DATA EXTRACT Start Marker

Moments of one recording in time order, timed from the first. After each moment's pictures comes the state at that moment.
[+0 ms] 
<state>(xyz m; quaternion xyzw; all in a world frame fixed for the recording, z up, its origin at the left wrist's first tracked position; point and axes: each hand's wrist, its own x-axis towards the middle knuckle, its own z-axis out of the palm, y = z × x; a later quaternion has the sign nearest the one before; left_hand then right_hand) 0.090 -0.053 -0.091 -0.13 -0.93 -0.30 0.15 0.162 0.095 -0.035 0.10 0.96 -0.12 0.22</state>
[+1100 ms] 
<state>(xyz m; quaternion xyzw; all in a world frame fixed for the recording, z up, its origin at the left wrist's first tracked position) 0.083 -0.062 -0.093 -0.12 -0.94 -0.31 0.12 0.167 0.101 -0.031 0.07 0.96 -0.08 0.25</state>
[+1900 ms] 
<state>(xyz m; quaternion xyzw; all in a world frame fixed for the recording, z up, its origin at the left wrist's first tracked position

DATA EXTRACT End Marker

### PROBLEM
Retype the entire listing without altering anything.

### RESPONSE TO THE EXERCISE
Moments of one recording in time order, timed from the first. After each moment's pictures comes the state at that moment.
[+0 ms] 
<state>(xyz m; quaternion xyzw; all in a world frame fixed for the recording, z up, its origin at the left wrist's first tracked position; point and axes: each hand's wrist, its own x-axis towards the middle knuckle, its own z-axis out of the palm, y = z × x; a later quaternion has the sign nearest the one before; left_hand then right_hand) 0.090 -0.053 -0.091 -0.13 -0.93 -0.30 0.15 0.162 0.095 -0.035 0.10 0.96 -0.12 0.22</state>
[+1100 ms] 
<state>(xyz m; quaternion xyzw; all in a world frame fixed for the recording, z up, its origin at the left wrist's first tracked position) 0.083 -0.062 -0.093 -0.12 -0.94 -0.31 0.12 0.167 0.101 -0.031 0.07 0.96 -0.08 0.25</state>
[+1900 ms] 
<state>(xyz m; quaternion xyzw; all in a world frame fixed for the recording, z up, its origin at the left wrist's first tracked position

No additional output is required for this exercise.